# Bodum’s Automatic Coffee Machine Isn’t Just Prettier Than Yours—It’s Better



## cjbailey1 (Jan 17, 2011)

http://gizmodo.com/5876515/bodums-automatic-coffee-machine-isnt-just-prettier-than-yours++its-better

I was sent this by a friend and was particularly intrigued by the point at the end...



> P.S. Coffee nerds: My suspicion is that this year we might see a swing back toward more automation/machinery/techno-wizardry as we look for more consistency in coffee, after the last couple years of post-Clover wild and crazy haze of manual techniques that often produce delicious coffee, but not often very consistently. Yes/no?


Yes consistency is a good thing, but can something like this ever allow the adjustments you can easily do manually? I'm not sure!


----------



## MikeHag (Mar 13, 2011)

I think the issue of whether manual brewing or automated brewing delivers the most consistently good coffee is a distraction from the real issue.
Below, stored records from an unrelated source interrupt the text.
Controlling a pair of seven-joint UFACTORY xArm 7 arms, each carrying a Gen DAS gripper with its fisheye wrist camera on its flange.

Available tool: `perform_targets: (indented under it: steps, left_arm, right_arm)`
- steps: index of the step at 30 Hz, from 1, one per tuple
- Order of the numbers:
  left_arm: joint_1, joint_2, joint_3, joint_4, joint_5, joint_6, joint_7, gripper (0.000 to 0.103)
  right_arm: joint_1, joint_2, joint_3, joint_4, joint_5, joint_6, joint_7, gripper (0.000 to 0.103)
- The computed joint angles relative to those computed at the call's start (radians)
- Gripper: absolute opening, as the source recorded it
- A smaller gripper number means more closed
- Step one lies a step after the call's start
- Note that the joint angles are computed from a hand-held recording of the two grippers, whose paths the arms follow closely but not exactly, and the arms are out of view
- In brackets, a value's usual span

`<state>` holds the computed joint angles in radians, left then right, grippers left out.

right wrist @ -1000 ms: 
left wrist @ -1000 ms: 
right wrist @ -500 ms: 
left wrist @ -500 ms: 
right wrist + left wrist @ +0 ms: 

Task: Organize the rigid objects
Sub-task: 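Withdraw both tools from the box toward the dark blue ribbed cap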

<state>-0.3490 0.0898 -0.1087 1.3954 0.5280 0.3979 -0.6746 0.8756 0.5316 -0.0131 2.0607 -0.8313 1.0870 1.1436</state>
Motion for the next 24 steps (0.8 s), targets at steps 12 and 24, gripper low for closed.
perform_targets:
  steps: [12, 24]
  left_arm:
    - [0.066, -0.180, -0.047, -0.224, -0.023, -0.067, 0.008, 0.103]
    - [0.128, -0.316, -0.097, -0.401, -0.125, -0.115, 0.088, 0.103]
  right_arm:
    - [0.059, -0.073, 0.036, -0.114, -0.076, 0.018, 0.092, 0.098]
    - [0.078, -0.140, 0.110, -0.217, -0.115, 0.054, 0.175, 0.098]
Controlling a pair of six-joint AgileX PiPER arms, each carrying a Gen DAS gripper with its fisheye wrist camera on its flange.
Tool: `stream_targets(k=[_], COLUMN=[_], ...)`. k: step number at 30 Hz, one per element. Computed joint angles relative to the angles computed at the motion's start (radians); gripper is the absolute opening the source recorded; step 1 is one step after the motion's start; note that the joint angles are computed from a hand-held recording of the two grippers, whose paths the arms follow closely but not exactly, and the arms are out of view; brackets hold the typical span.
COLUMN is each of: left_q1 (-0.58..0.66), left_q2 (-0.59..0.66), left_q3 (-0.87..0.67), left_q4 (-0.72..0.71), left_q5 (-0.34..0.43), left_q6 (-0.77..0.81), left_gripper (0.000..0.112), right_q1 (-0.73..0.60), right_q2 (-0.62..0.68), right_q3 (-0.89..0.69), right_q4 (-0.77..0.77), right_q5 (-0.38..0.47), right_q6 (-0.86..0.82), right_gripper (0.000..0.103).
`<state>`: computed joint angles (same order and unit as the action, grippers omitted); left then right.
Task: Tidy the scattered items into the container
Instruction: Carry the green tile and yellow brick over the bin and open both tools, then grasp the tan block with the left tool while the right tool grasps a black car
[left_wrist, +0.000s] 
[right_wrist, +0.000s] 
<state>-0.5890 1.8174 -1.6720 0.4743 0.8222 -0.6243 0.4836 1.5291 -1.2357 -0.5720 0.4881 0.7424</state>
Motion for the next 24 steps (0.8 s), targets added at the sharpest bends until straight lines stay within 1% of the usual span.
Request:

Whether you have the most automated solution out there or are using manual brew methods there is still a need for staff who understand how to use and maintain them properly... and in most cafes this isn't the case.

Manual brewing for me all the way, with a heavy HEAVY focus on good staff recruitment, with continuous training and development linked to career progression and financial reward. That is how you get consistently good coffee.


----------